Pham obtained a file of papers on Avery from the North Slave Correctional Complex, including information from doctors who had examined Avery over the years since his 2007 injury.

Avery has been diagnosed with reduced comprehension, impaired intellectual functioning, and “reduced insight and judgement,” said Pham, reading from doctors’ letters.

“He has a traumatic brain injury and chronic addictions,” said Pham. “I really sense a desire for change and a cry for help from him. But there is no treatment centre in the NWT.

“This is somebody who wants help, but society is not offering any solutions.”

A turning point?

Molloy noted the Crown had limited his sentencing options by proceeding summarily, with the maximum sentence for theft being six months.

“At the end of the day, this has to be about moral blameworthiness,” said Molloy. “Putting people in prison only disappears the people … not the social problem.

“I view this matter differently than I did this morning.”

Molloy said Avery’s record for break-and-enters was as many as he’s seen in his career, but hoped the time he has served in jail since being arrested on April 2 will be “a turning point.”

He sentenced Avery to the credit time of 111 days he had built up.
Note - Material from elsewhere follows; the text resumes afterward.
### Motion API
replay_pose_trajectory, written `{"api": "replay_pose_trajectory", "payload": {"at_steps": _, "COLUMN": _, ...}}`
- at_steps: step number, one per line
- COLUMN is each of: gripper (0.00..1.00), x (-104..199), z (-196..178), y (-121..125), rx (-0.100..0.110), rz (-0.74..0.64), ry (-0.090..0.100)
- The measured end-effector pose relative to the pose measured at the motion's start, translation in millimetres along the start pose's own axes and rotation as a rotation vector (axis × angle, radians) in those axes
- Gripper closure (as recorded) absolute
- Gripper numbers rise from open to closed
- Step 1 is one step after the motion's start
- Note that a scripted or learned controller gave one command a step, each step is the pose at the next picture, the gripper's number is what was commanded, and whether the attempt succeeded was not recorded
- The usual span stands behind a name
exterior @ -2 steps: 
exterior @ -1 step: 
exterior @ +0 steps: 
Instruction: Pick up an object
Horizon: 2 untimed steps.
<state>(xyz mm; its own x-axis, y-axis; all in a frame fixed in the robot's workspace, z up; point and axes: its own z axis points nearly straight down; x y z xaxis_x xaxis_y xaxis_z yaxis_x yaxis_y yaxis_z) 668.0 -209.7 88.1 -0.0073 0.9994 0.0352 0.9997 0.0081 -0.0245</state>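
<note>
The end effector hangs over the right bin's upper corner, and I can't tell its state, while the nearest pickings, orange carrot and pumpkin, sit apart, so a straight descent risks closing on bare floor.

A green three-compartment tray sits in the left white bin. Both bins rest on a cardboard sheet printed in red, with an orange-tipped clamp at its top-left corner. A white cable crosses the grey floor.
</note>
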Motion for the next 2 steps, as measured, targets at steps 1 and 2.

In addition, he will be on probation for one year, during which time he will take counselling as directed.

Molloy did not impose an alcohol or drug ban. He told Avery it was up to him to keep his promise made to court to change.

Molloy ordered Avery to return to see him in court in four months, “to see how things are going.”

In December, Avery also vowed to turn his life around when being sentenced for a spree of break-and-enters in September and October, mostly to businesses.

“I’m going to do it,” the CBC reported Avery as telling court. “I don’t want people to give up on me.”

Some of Avery’s targets have included the Super 8 motel, Adam Dental Clinic, Ruth Inch Memorial Pool, several downtown offices, and a school board. He stole money, electronics, and mobile devices.

In 2008, he pleaded guilty to using a credit card stolen from a judge’s wife.

In 2004 – three years before his brain injury – Avery was deemed a “a scourge on the community” by a Supreme Court justice who sentenced him to three years for guilty pleas to nine offences, including seven for break, enter, and theft.

Court records show Avery’s life of crime began in his youth, with six convictions in Youth Court in 1998.

Avery was committing crimes at the time to feed his drug habit.